Lines from the one containing "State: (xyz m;" through the last line of the material below: print these exactly, and only these.
-------
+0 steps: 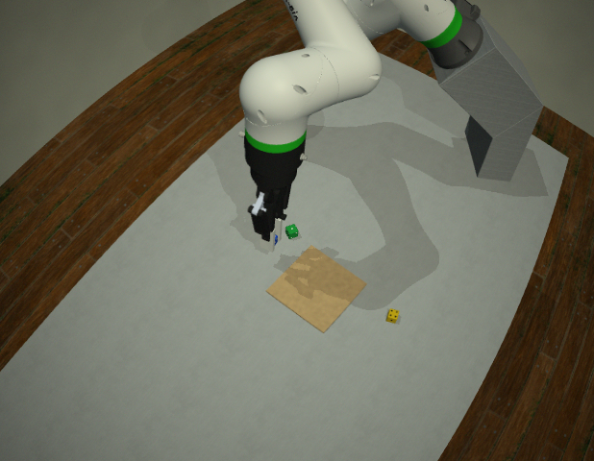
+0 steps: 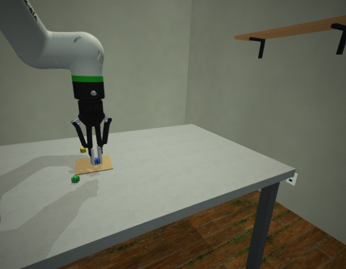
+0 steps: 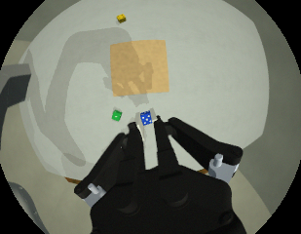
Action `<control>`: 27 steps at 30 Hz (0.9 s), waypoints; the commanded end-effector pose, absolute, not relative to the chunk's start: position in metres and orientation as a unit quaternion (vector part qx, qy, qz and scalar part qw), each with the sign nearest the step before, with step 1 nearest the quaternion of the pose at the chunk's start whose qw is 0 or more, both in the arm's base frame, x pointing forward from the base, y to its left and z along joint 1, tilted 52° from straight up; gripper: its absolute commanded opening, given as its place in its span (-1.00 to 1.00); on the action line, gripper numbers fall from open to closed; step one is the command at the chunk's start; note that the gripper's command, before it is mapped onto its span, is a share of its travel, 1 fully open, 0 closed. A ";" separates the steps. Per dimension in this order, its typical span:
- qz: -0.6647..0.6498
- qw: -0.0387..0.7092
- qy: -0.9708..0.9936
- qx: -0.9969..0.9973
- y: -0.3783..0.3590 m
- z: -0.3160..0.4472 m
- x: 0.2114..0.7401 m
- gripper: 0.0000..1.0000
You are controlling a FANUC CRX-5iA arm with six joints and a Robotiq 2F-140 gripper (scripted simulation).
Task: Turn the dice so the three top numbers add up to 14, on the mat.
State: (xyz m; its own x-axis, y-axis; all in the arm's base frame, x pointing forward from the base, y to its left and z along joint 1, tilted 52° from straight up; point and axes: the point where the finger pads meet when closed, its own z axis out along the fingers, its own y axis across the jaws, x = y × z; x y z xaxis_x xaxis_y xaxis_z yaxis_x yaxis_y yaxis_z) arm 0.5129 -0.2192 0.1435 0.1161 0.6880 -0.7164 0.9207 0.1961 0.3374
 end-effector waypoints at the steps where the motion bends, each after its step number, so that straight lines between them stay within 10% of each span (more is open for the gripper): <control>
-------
◆ **EXERCISE RESULT**
State: (xyz m; its own x-axis, y-axis; all in the arm's base frame, x pointing forward from the base, y to its left and z along joint 1, tilted 52° from straight up; point and axes: the point where the finger pads meet when closed, its own z axis out along the fingers, its own y axis across the jaws, x = y × z; x y z xaxis_x xaxis_y xaxis_z yaxis_x yaxis_y yaxis_z) arm 0.5129 -0.2192 0.1435 0.1161 0.6880 -0.7164 0.9207 0.1961 0.3374
 end-effector waypoints at the steps where the motion bends, each after its step number, so that straight lines between them stay within 10% of each span (more is open for the gripper): <control>

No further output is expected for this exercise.